Candy’s dandy, and liquor’s quicker, but nothing’s as powerful as community when it comes to comforting someone enduring the personal issues surrounding a health crisis.
So says a wide-ranging piece of research coming out of a website established to provide just that to people staring down some crummy bit of news about their health or someone else’s. A full 91% of the more than 4,000 respondents to this survey, all of them facing a challenge to their wellbeing such as cancer, premature birth or serious injury, reported that their health journey was made easier by the support they received from making a personal, albeit electronic, connection with others.
CaringBridge.org, the organization behind the study, is a 14-year-old social media operation (seven years before Facebook and five before MySpace ) that provides free websites to people experiencing significant health challenges such that they can more easily connect with family and friends. Kind of like Facebook, except with fewer cute kittycat links and more blood test results.
Thanks to it, the compromised individual is granted a time- and energy-saving means of broadly communicating news about their (or their loved one’s) condition, without having to multiply, and exhaustively, share updates. A single journal entry on the CaringBridge site provides an update that’s immediately available to everyone, and the system sends an e-mail alert to anyone who’s requested it.
The websites are also a way for others to leave messages of hope and caring for the affected individual, an essential part of coping and recovering. The site’s guestbook feature, say 99% of survey respondents, had a positive impact on their ordeal.
“I think my favorite part [of using CaringBridge] is reading encouraging notes that people leave us there,” says Shawna Farrar, a woman from Portland, OR, whose four-year-old son Ramsey was diagnosed with acute lymphoblastic leukemia two-and-a-half years ago. “Believe it or not,” she says, of the journaling she began weeks after his diagnosis, writing about the surgeries her little boy endures, the catheters, the countless back and leg pokes, the feeding tubes, the daily oral chemotherapy, “I really look forward to doing this each night. It’s sort of therapeutic for me.”
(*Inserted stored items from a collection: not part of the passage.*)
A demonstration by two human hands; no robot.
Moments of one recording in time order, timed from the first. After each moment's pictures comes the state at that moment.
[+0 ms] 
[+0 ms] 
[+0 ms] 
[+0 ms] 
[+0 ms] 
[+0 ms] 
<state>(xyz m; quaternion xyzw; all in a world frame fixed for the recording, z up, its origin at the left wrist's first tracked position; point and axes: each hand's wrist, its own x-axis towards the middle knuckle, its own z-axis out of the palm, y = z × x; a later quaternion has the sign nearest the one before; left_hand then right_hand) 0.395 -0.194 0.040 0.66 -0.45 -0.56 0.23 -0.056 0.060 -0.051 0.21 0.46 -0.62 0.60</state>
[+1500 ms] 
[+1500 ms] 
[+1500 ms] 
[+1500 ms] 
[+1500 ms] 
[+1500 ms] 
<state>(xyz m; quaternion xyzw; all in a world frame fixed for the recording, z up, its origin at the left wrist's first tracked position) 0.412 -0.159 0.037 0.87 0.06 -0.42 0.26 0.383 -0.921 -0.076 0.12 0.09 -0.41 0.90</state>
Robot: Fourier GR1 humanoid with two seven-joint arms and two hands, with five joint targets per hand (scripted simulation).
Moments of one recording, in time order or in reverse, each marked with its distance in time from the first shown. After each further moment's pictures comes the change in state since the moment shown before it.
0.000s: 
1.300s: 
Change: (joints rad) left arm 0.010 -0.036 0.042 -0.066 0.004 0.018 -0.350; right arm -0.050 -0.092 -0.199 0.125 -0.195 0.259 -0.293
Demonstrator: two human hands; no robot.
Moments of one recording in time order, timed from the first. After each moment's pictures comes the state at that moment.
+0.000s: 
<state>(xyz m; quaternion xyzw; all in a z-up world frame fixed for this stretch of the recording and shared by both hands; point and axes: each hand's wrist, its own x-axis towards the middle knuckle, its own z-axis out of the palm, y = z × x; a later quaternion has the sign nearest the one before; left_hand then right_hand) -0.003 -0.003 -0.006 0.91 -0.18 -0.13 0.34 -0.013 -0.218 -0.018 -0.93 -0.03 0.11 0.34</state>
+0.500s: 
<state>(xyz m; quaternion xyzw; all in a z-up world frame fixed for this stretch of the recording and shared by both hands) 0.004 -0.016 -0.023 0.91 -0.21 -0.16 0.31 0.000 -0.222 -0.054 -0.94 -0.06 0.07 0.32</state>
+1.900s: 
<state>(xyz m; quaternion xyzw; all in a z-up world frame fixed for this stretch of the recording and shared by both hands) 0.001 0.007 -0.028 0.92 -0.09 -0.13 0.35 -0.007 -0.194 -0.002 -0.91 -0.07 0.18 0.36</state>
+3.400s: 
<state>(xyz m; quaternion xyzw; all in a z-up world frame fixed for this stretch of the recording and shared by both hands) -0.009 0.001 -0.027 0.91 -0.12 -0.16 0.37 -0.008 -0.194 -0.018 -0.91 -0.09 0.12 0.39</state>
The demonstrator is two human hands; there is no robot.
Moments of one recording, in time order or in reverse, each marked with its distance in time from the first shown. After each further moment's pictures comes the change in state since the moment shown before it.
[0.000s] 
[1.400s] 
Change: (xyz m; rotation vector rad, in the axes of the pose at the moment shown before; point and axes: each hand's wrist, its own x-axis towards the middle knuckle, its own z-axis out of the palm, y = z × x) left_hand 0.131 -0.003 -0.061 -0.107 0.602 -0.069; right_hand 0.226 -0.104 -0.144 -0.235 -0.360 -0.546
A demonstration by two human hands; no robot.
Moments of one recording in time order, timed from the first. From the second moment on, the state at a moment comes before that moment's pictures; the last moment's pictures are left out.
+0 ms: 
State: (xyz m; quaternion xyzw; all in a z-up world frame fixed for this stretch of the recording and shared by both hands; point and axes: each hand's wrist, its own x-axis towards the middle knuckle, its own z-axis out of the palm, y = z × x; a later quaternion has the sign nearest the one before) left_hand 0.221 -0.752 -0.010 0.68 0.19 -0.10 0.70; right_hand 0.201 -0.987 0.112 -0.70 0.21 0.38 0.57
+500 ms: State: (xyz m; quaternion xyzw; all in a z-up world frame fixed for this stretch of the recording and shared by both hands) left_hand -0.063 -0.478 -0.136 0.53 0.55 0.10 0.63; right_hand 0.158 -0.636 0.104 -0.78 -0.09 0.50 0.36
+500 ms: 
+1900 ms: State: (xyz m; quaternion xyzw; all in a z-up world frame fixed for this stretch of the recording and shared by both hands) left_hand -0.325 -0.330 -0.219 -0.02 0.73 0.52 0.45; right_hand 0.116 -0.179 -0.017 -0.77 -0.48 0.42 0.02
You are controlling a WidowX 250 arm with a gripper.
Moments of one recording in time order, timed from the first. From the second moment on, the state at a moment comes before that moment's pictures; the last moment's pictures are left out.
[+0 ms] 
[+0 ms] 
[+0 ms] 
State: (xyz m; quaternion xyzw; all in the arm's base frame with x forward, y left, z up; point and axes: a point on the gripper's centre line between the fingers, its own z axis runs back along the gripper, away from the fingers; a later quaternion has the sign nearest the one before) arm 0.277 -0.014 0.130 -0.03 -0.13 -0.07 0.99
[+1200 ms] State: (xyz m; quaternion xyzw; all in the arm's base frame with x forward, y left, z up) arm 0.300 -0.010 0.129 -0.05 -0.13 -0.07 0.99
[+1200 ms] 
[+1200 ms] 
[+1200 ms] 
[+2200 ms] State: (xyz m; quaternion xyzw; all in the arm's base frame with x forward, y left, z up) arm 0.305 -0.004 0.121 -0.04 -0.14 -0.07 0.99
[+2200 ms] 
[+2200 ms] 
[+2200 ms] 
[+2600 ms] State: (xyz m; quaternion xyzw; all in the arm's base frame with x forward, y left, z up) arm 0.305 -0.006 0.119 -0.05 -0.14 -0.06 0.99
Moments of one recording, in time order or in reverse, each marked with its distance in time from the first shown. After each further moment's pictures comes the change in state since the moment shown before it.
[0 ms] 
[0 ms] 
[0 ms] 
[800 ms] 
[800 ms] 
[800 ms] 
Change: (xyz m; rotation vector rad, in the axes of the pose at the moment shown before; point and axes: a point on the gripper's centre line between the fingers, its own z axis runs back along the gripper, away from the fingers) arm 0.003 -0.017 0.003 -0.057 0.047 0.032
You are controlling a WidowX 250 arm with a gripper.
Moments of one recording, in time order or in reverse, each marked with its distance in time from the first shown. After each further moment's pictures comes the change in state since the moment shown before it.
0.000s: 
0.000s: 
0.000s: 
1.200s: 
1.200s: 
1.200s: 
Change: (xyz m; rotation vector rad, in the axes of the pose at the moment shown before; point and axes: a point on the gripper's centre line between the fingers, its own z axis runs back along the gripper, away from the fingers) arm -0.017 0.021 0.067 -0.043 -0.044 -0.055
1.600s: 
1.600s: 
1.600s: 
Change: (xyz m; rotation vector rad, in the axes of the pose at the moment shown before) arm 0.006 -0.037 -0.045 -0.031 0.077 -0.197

Since its launch—itself a compassionate response to the death of a premature baby of the founder’s friend—literally millions of families from around the world have used it to stay connected during health crises. The 266,000 websites that have resulted from CaringBridge’s corporate largesse—almost all the costs are covered through individual donations—have prompted some 1.8 billion site visits, with more than 500,000 people finding community thereon, every single day.
And the organization recently launched a mobile version of its website with an app that lets people to access and update their sites without benefit of a computer.
“CaringBridge brought me back from the brink,” one user breathlessly reports. “Through my site, I have come to realize how loved, supported and blessed I am. It gives me the strength to keep fighting, through all the guestbook signatures, with words of hope and positivity.”